▸ PROBLEM: Repeat the listing below line for line, exactly as shown.

——

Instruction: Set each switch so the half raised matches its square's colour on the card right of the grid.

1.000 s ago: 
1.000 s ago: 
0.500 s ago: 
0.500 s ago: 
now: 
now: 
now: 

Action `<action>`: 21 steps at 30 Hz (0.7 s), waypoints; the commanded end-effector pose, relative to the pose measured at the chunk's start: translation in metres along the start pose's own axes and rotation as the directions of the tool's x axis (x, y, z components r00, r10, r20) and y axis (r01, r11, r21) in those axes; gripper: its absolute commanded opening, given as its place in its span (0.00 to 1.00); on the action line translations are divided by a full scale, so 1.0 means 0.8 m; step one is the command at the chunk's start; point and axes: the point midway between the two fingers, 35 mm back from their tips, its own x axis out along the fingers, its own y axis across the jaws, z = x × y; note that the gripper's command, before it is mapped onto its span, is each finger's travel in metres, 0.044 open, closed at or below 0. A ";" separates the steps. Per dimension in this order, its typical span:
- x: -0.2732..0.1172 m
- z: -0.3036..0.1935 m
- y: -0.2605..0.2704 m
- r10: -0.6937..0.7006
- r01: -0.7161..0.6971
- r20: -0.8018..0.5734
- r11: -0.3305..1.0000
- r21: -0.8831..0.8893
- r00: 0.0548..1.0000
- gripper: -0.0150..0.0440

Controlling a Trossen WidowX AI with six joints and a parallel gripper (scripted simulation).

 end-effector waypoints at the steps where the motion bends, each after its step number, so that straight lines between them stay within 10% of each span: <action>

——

▸ ANSWER FOR THIS EXERCISE:
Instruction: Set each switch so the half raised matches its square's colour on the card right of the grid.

1.000 s ago: 
1.000 s ago: 
0.500 s ago: 
0.500 s ago: 
now: 
now: 
now: 

Action `<action>`: 21 steps at 30 Hz (0.7 s), waypoints; the commanded end-effector pose, relative to the pose measured at the chunk's start: translation in metres along the start pose's own axes and rotation as the directions of the tool's x axis (x, y, z components r00, r10, r20) and y axis (r01, r11, r21) in those axes; gripper: its absolute commanded opening, given as its place in its span (0.00 to 1.00); on the action line translations are divided by a full scale, so 1.0 means 0.8 m; step one is the command at the chunk's start; point and axes: the point midway between the two fingers, 35 mm back from their tips, its own x axis out along the fingers, its own y axis across the jaws, z = x × y; note that the gripper's command, before it is mapped onto its span, is each finger's travel in metres, 0.044 open, closed at or below 0. A ";" separates the steps. Per dimension in this order, its typical span:
- x: -0.2732..0.1172 m
- z: -0.3036..0.1935 m
- y: -0.2605..0.2704 m
- r10: -0.6937..0.7006
- r01: -0.7161..0.6971
- r20: -0.8018..0.5734
- r11: -0.3305..1.0000
- r21: -0.8831..0.8893
- r00: 0.0548..1.0000
- gripper: -0.0150..0.0440

Controlling a Trossen WidowX AI with six joints and a parallel gripper (scripted simulation).

 end-effector waypoints at the steps where the motion bends, each after its step number, so that straight lines between them stay within 10% of each span: <action>

This output contains the full answer.